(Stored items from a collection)
○ ○ ○ ○ ○

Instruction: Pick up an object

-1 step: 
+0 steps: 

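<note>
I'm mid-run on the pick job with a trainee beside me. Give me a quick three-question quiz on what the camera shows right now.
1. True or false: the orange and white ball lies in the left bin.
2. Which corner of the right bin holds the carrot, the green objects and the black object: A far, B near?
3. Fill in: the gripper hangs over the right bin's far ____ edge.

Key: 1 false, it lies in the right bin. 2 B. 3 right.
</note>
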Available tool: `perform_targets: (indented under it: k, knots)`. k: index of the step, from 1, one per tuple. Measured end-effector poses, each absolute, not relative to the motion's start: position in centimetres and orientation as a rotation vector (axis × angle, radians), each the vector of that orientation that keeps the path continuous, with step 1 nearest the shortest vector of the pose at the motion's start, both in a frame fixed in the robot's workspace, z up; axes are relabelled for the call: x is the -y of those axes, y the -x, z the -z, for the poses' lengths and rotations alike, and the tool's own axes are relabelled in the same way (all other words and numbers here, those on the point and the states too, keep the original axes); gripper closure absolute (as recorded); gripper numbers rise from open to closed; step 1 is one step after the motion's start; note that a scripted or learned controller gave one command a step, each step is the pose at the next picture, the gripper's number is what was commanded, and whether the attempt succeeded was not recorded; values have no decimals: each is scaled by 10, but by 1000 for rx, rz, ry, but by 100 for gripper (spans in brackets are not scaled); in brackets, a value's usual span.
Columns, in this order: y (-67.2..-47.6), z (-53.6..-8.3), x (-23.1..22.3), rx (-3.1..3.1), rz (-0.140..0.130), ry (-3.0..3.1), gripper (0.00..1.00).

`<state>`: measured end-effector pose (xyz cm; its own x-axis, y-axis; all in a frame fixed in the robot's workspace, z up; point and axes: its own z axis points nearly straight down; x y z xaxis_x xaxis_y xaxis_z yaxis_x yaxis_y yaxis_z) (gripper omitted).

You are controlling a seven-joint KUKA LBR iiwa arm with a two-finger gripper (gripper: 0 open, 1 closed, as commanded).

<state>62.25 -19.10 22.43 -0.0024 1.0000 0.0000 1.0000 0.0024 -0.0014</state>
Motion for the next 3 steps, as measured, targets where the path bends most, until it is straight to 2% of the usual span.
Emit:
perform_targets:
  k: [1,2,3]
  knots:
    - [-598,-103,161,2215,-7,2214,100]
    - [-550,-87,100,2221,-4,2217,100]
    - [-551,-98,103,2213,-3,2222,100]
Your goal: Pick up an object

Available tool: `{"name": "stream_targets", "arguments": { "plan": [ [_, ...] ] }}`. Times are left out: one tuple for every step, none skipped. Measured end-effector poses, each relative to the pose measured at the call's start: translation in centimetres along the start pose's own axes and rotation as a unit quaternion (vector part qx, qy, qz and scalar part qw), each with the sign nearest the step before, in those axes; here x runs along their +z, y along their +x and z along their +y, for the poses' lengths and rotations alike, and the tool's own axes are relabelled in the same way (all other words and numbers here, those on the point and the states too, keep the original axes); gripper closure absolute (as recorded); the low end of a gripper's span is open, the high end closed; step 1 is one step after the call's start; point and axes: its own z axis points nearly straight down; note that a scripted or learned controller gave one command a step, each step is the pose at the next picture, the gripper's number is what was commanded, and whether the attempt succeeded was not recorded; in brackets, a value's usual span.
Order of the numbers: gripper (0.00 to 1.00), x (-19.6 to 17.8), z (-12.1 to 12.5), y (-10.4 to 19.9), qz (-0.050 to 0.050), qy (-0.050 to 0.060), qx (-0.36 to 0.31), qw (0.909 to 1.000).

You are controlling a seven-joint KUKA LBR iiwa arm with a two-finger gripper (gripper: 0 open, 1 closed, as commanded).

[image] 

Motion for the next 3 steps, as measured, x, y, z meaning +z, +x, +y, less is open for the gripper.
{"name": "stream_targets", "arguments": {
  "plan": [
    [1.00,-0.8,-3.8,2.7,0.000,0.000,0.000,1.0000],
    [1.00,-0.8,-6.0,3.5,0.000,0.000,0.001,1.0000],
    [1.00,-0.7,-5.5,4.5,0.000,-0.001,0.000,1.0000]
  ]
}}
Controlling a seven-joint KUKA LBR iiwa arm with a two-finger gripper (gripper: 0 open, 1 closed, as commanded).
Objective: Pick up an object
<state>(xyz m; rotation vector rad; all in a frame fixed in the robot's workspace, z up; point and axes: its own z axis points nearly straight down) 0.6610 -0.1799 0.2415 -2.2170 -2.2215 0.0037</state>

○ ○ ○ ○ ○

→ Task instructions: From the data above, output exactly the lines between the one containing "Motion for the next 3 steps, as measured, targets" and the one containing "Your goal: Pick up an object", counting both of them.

→ Answer box:
Motion for the next 3 steps, as measured, targets where the path bends most, until it is straight to 2% of the usual span.
Emit:
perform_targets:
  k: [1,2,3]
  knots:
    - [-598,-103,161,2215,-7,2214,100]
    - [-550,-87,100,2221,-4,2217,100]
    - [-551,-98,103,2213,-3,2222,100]
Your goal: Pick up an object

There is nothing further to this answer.